If an entry holds a picture, drop the picture and restate the rest word for word.
### SUPPLIED RECORDS ###
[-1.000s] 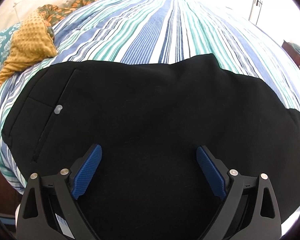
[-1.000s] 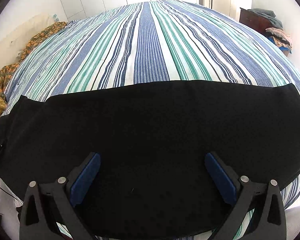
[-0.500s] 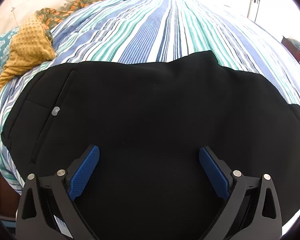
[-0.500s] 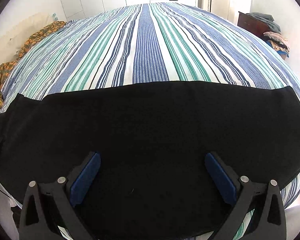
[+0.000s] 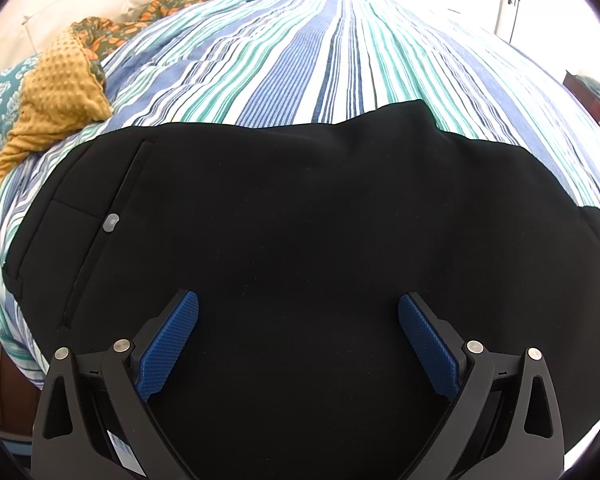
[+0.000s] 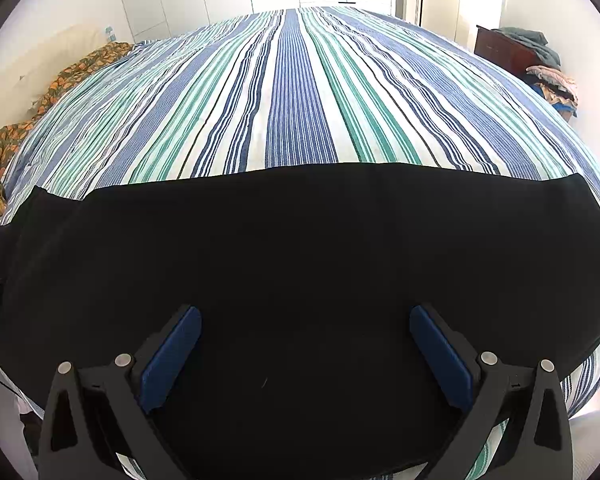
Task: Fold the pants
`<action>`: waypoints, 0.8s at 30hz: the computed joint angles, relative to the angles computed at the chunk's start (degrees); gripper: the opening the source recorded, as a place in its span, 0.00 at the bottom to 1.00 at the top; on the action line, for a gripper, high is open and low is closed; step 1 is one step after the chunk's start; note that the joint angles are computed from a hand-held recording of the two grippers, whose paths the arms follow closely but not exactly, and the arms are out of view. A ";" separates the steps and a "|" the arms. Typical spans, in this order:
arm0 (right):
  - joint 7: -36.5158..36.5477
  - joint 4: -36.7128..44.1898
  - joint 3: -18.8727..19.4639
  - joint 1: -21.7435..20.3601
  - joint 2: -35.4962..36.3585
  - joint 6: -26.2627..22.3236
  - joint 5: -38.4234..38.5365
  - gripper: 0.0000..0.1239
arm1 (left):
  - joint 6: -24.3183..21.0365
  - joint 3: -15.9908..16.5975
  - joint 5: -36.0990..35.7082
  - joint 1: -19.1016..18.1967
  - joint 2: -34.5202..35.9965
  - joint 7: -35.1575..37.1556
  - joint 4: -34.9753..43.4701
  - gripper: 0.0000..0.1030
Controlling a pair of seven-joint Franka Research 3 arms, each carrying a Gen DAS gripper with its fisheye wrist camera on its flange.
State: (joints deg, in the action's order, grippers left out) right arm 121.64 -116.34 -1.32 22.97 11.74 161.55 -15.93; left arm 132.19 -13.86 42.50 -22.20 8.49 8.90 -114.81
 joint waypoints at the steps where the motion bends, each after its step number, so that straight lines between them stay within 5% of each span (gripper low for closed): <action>1: 0.19 -0.02 -0.05 0.10 -0.05 -0.03 -0.14 0.83 | 0.00 0.00 0.00 0.00 0.00 0.00 0.00 0.97; 4: -4.91 0.93 1.93 -1.79 -0.47 -2.13 4.93 0.83 | 0.07 -0.01 -0.43 0.09 -0.02 0.52 0.00 0.97; 7: -17.11 2.67 5.65 -6.86 -0.90 -4.82 20.43 0.83 | 0.06 0.01 -0.70 0.14 0.03 0.92 0.07 0.97; 13: -26.85 16.29 2.07 -15.44 3.90 -26.11 33.71 0.76 | -0.10 0.01 -0.45 0.04 0.17 0.89 0.17 0.98; 15: -25.59 16.83 -1.34 -15.95 2.68 -25.45 27.35 0.75 | -0.44 -0.02 -1.19 0.13 0.35 1.63 0.55 0.98; 18: -20.96 14.20 -5.18 -18.59 -0.76 -18.27 21.91 0.75 | -1.27 -0.02 -2.76 0.25 0.86 2.84 1.51 0.99; 21: -25.04 12.50 -4.25 -24.12 -2.32 -14.03 32.90 0.75 | -2.56 -0.04 -4.47 0.25 1.44 4.12 2.74 0.99; 24: -38.19 15.21 -1.02 -29.16 -0.02 -21.48 51.22 0.64 | -4.02 -0.22 -7.30 0.44 1.63 6.56 3.97 0.99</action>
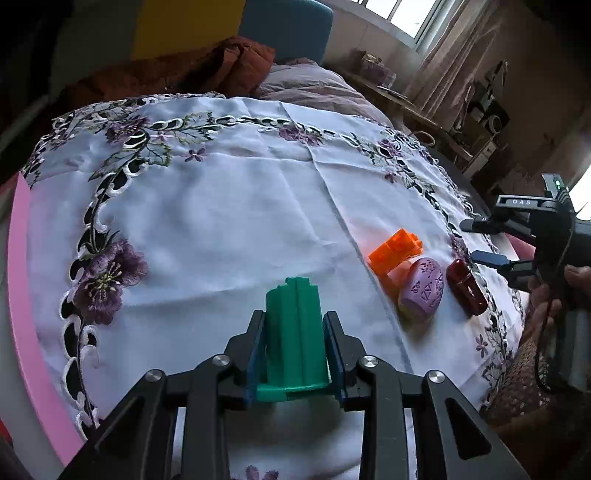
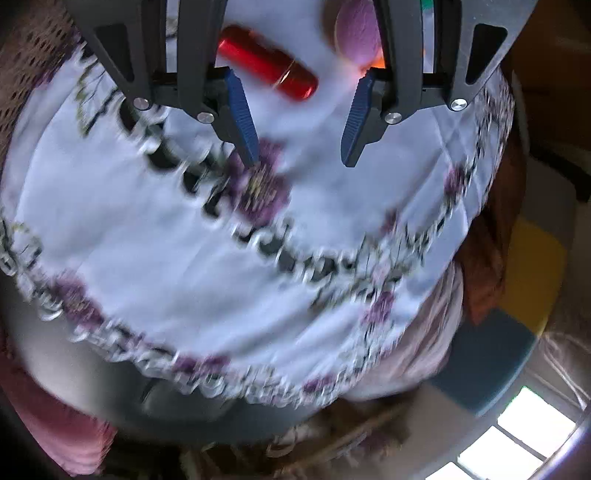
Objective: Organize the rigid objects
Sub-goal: 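Grasp the green cone piece with the left gripper while the right gripper grasps the red cylinder, then carry the green cone piece into the tray and release with the left gripper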
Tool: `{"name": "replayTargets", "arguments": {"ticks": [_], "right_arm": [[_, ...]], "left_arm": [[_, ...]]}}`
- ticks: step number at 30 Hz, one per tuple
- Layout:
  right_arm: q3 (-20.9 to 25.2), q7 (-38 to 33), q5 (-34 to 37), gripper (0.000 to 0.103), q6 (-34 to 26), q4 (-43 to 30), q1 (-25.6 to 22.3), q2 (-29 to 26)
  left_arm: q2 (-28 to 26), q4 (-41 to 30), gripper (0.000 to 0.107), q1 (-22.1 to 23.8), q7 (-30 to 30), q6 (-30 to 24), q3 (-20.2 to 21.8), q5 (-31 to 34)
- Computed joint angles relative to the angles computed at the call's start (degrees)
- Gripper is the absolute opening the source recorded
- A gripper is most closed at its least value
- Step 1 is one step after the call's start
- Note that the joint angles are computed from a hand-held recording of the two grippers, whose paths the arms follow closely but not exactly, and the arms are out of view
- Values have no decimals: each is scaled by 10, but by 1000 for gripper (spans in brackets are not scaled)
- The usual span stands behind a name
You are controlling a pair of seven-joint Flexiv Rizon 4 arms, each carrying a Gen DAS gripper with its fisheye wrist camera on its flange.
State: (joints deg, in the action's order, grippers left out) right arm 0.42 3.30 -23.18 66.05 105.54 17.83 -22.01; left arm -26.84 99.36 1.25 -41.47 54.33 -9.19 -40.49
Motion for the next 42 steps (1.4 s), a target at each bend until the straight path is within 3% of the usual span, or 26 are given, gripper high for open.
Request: {"name": "replayTargets", "arguments": {"ticks": [5,9,14,18,19,20,26,31,32,35,39,42], "right_arm": [[78,-227,91,47,-173,-111,-32,-26],[88,-365,121,47,-304,-188,-21,-47],[74,-437,127,47,-419,-239,3,-70],[76,-469,159,47,-465,-265,6,-94],[74,-474,157,44,-459,-262,8,-94],[72,-480,148,28,-447,-254,13,-89],[50,-458,67,26,-405,-213,49,-61],[37,-407,-26,26,-216,-150,67,-29],[42,-410,-31,26,-161,-145,65,-31],[76,-482,17,26,-93,-180,51,-65],[93,-549,66,26,-125,-255,63,-131],[84,-562,90,25,-148,-295,74,-173]], "left_arm": [[-7,-9,32,2,-14,-16,1,1],[-3,-1,32,5,-4,-11,-3,-9],[-1,7,32,4,3,0,-5,-20],[2,14,31,3,8,9,-5,-25],[3,17,31,4,13,11,-6,-28],[6,21,31,6,20,13,-9,-36],[25,46,30,8,44,22,-7,-65],[51,75,30,7,73,41,-6,-106],[55,79,30,6,77,41,-5,-112],[74,96,30,4,102,42,-2,-139],[100,118,30,-5,128,49,12,-158],[117,129,30,-12,133,56,25,-158]]}}
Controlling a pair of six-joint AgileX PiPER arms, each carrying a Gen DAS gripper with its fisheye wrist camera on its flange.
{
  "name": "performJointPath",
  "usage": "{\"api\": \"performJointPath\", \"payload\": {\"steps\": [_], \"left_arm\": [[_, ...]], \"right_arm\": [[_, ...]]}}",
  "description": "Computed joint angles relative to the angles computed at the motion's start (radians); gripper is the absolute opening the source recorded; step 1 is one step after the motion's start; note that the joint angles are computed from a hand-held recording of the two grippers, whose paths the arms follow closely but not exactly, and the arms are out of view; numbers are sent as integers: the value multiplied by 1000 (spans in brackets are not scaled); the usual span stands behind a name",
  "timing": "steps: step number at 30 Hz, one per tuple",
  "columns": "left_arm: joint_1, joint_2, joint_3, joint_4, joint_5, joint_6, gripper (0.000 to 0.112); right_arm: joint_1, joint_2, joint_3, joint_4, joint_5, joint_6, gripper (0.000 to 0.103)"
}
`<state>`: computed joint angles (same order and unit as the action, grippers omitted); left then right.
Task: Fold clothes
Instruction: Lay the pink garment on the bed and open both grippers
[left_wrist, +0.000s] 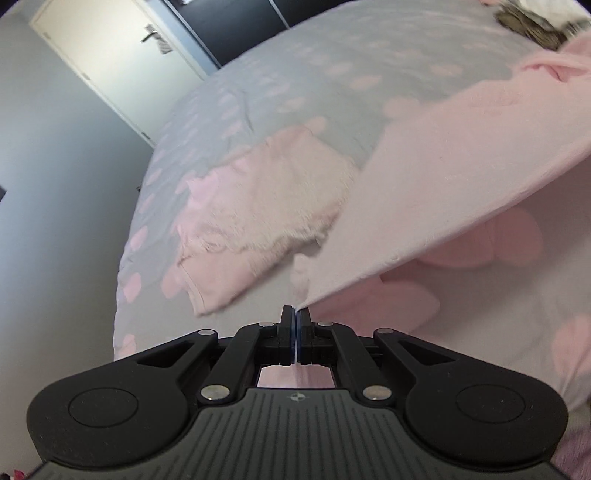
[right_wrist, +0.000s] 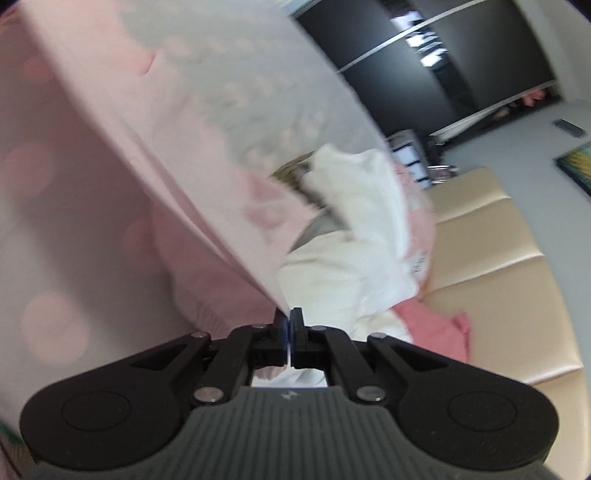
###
» RESULT
[-1.000s] 
[-1.000s] 
[-0.500s] 
[-0.500s] 
[+0.000s] 
[+0.000s] 
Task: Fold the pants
`<action>`: waypoints, 0.8s at 30hz: the computed joint angles, relative to the angles computed at the chunk's start (degrees); gripper: the opening the source recorded, as a place in its span, 0.00 at the bottom to 1.00 at the top; on the action line, for a gripper, high is open and low is closed; step 1 is one step after the chunk's start; note that the joint angles are computed from a hand-held recording of the two grippers, whose paths the arms follow closely but not exactly, and the arms are out of view. A ";" separates the steps and a "|" the arms. Typical spans, in this order:
arm0 (right):
  - joint 7: -36.5158..36.5477
  - joint 4: -36.7128..44.1898
  - joint 3: -18.8727..19.4639
  - joint 1: -21.7435..20.3601
  - joint 2: -35.4962..36.3585
  - joint 6: -26.2627..22.3236
  - joint 5: -38.4234..38.5365
  - gripper: 0.0000..0.1239
arm1 (left):
  - joint 6: -24.3183..21.0365
  - joint 3: -15.9908..16.5975
  - joint 5: -36.0990..35.7082
  - joint 1: -19.1016..18.1967
  - joint 2: -34.5202..35.9965
  - joint 7: -35.1575..37.1556
  - joint 4: -34.9753..43.4701
  - gripper: 0.0000..0.1030
Controlling a pair of seven-joint Franka Research 3 arms, each carrying a Gen DAS gripper with its fisheye wrist camera on its flange.
State: (joints deg, in the action's order, grippers left out) right arm 121.64 -116.34 -1.32 22.97 11.74 161.55 -15.93; left arm 132.19 -13.86 42.50 -22.20 8.49 8.90 -114.81
 joint waypoints at the steps where the motion bends, each after its step number, so that straight lines between them stay within 5% of each span (gripper low for closed): <action>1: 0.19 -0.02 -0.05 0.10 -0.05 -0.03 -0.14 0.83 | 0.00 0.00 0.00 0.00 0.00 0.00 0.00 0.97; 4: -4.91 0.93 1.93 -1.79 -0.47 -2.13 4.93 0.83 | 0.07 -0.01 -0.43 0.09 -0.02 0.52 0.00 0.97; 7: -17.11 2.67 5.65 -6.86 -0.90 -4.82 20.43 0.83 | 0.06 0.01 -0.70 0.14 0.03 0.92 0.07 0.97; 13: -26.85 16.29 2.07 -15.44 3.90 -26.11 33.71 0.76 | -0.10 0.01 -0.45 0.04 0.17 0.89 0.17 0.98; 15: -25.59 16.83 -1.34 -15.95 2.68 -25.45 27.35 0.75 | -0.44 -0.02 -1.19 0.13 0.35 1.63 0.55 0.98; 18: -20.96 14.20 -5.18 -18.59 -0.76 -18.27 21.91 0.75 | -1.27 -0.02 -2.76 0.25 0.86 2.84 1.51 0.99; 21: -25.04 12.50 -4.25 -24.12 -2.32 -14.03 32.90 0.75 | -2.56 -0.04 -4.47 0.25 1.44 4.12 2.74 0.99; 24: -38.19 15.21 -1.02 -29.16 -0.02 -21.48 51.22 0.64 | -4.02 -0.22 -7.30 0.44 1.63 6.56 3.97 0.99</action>
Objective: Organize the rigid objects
Sub-goal: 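Grasp the green cone piece with the left gripper while the right gripper grasps the red cylinder, then carry the green cone piece into the tray and release with the left gripper
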Tool: `{"name": "replayTargets", "arguments": {"ticks": [_], "right_arm": [[_, ...]], "left_arm": [[_, ...]]}}`
- ticks: step number at 30 Hz, one per tuple
- Layout:
  right_arm: q3 (-20.9 to 25.2), q7 (-38 to 33), q5 (-34 to 37), gripper (0.000 to 0.103), q6 (-34 to 26), q4 (-43 to 30), q1 (-25.6 to 22.3), q2 (-29 to 26)
  left_arm: q2 (-28 to 26), q4 (-41 to 30), gripper (0.000 to 0.107), q1 (-22.1 to 23.8), q7 (-30 to 30), q6 (-30 to 24), q3 (-20.2 to 21.8), q5 (-31 to 34)
- Computed joint angles relative to the angles computed at the call's start (degrees)
- Gripper is the absolute opening the source recorded
- A gripper is most closed at its least value
- Step 1 is one step after the call's start
- Note that the joint angles are computed from a hand-held recording of the two grippers, whose paths the arms follow closely but not exactly, and the arms are out of view
- Values have no decimals: each is scaled by 10, but by 1000 for gripper (spans in brackets are not scaled)
- The usual span stands behind a name
You are controlling a pair of seven-joint Flexiv Rizon 4 arms, each carrying a Gen DAS gripper with its fisheye wrist camera on its flange.
State: (joints deg, in the action's order, grippers left out) right arm 0.42 3.30 -23.18 66.05 105.54 17.83 -22.01; left arm -26.84 99.36 1.25 -41.47 54.33 -9.19 -40.49
Motion for the next 42 steps (1.4 s), a target at each bend until the straight path is within 3% of the usual span, or 26 are given, gripper high for open.
Request: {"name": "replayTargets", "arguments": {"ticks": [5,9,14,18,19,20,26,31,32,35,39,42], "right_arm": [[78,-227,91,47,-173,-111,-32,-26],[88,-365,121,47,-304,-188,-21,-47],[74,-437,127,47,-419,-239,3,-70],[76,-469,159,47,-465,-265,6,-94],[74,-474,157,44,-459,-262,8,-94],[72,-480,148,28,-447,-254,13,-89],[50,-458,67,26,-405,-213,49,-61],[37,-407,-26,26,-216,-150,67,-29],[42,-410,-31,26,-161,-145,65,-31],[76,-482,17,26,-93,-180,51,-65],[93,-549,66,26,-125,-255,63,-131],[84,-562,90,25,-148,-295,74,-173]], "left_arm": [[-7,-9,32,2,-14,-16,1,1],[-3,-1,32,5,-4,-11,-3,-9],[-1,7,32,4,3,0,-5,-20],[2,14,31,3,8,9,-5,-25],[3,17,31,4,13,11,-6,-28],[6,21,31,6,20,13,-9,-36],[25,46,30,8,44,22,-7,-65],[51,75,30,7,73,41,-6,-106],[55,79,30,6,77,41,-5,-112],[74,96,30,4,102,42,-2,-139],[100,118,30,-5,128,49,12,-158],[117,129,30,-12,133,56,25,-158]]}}
Controlling a pair of six-joint AgileX PiPER arms, each carrying a Gen DAS gripper with its fisheye wrist camera on its flange.
{
  "name": "performJointPath",
  "usage": "{\"api\": \"performJointPath\", \"payload\": {\"steps\": [_], \"left_arm\": [[_, ...]], \"right_arm\": [[_, ...]]}}",
  "description": "Computed joint angles relative to the angles computed at the motion's start (radians); gripper is the absolute opening the source recorded; step 1 is one step after the motion's start; note that the joint angles are computed from a hand-held recording of the two grippers, whose paths the arms follow closely but not exactly, and the arms are out of view; numbers are sent as integers: the value multiplied by 1000 (spans in brackets are not scaled); the usual span stands behind a name",
  "timing": "steps: step number at 30 Hz, one per tuple",
  "columns": "left_arm: joint_1, joint_2, joint_3, joint_4, joint_5, joint_6, gripper (0.000 to 0.112); right_arm: joint_1, joint_2, joint_3, joint_4, joint_5, joint_6, gripper (0.000 to 0.103)"
}
`<state>`: computed joint angles (same order and unit as the action, grippers omitted); left then right.
Task: Fold clothes
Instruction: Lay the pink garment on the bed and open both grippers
[left_wrist, +0.000s] 
[right_wrist, +0.000s] 

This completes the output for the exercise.